Copy the entries that follow, exactly and completely.

[Records drawn from a dataset]
○ ○ ○ ○

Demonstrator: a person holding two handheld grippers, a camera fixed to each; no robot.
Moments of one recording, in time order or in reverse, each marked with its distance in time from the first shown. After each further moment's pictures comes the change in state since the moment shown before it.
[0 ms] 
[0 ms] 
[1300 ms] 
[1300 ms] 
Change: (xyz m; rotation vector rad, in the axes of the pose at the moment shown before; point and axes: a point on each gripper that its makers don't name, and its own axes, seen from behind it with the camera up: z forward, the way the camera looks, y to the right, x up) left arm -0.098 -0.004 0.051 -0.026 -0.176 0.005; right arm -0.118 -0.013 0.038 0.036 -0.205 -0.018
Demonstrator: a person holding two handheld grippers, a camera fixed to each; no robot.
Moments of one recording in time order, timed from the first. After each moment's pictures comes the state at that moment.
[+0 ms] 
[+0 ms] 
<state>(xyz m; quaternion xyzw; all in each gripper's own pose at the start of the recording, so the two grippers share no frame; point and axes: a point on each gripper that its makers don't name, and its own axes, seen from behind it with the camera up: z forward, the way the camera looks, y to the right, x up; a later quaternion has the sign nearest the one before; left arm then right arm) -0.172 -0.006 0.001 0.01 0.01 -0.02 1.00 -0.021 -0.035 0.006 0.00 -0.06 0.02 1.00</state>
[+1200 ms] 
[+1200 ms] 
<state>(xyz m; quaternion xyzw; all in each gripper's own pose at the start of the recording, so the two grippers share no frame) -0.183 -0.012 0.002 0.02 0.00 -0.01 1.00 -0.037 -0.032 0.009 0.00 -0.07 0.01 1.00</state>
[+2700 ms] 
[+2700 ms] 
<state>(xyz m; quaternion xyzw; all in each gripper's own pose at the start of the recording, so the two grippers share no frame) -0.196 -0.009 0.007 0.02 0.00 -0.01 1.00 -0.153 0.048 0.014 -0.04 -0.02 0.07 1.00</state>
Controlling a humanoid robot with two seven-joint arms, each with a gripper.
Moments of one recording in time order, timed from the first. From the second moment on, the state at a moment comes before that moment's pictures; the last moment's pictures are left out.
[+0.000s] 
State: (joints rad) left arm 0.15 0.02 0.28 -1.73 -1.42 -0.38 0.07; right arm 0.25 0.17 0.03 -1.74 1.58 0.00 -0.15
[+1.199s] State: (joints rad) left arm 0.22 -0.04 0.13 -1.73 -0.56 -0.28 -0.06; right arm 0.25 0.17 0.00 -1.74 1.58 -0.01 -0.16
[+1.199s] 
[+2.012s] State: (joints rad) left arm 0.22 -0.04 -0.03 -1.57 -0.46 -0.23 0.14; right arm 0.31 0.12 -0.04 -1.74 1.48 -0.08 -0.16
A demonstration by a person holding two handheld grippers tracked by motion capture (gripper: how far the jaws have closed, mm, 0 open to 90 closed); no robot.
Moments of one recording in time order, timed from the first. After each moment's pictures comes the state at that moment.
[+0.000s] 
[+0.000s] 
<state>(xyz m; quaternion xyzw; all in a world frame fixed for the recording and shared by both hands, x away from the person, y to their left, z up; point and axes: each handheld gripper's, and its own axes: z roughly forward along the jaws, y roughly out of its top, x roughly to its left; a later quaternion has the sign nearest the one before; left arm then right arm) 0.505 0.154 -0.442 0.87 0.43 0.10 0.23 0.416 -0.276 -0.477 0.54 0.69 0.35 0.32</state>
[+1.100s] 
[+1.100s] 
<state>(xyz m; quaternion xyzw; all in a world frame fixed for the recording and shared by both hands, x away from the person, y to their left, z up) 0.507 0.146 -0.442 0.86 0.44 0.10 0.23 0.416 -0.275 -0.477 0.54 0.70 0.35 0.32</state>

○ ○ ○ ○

Solved exercise:
Demonstrator: a person holding two handheld grippers, a camera fixed to each; no robot.
Moments of one recording, in time order or in reverse, each marked with its distance in time from the first shown. After each further moment's pictures comes the change in state since the moment shown before it.
[0 ms] 
[0 ms] 
[1300 ms] 
[1300 ms] 
Change: (xyz m; rotation vector rad, in the axes of the pose at the moment shown before; point and axes: a point on each gripper that its makers don't name, and its own axes, seen from behind it with the camera up: z forward, the way the camera looks, y to the right, x up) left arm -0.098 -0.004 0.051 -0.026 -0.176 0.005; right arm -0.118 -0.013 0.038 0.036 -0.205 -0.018
Demonstrator: a person holding two handheld grippers, a camera fixed to each; no robot.
Moments of one recording in time order, timed from the first. After each moment's pictures comes the state at that moment.
[+0 ms] 
[+0 ms] 
<state>(xyz m; quaternion xyzw; all in each gripper's own pose at the start of the recording, so the two grippers share no frame; point and axes: a point on each gripper that its makers don't name, and its own axes, seen from behind it with the camera up: z forward, the way the camera looks, y to the right, x up; a later quaternion has the sign nearest the one before; left arm then right arm) -0.172 -0.006 0.001 0.01 0.01 -0.02 1.00 -0.021 -0.035 0.006 0.00 -0.06 0.02 1.00</state>
[+1200 ms] 
[+1200 ms] 
<state>(xyz m; quaternion xyzw; all in each gripper's own pose at the start of the recording, so the two grippers share no frame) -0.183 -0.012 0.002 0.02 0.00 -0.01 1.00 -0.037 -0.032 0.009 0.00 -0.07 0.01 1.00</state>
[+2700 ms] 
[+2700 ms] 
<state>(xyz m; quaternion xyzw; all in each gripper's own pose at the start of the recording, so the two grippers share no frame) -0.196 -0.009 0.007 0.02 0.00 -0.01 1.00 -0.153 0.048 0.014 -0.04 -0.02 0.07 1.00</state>
Controlling a humanoid robot with two seven-joint arms, each with a gripper.
Moments of one recording in time order, timed from the first. From the second moment on, the state at a moment comes before that moment's pictures; the last moment's pictures are left out.
[+0.000s] 
State: (joints rad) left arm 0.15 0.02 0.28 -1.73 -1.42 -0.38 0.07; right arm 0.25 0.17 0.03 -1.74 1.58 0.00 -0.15
[+1.199s] State: (joints rad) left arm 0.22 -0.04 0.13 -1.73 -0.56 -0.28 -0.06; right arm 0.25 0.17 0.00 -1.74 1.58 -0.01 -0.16
[+1.199s] 
[+2.012s] State: (joints rad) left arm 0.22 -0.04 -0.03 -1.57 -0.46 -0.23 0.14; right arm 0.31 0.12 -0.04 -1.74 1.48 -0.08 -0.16
A demonstration by a person holding two handheld grippers tracked by motion capture (gripper: how far the jaws have closed, mm, 0 open to 90 closed); no robot.
Moments of one recording in time order, timed from the first. After each moment's pictures comes the state at that moment.
[+0.000s] 
[+0.000s] 
<state>(xyz m; quaternion xyzw; all in a world frame fixed for the recording and shared by both hands, x away from the person, y to their left, z up; point and axes: each handheld gripper's, and its own axes: z roughly forward along the jaws, y roughly out of its top, x roughly to its left; a later quaternion has the sign nearest the one before; left arm then right arm) 0.505 0.154 -0.442 0.87 0.43 0.10 0.23 0.416 -0.276 -0.477 0.54 0.69 0.35 0.32</state>
[+1.100s] 
[+1.100s] 
<state>(xyz m; quaternion xyzw; all in a world frame fixed for the recording and shared by both hands, x away from the person, y to their left, z up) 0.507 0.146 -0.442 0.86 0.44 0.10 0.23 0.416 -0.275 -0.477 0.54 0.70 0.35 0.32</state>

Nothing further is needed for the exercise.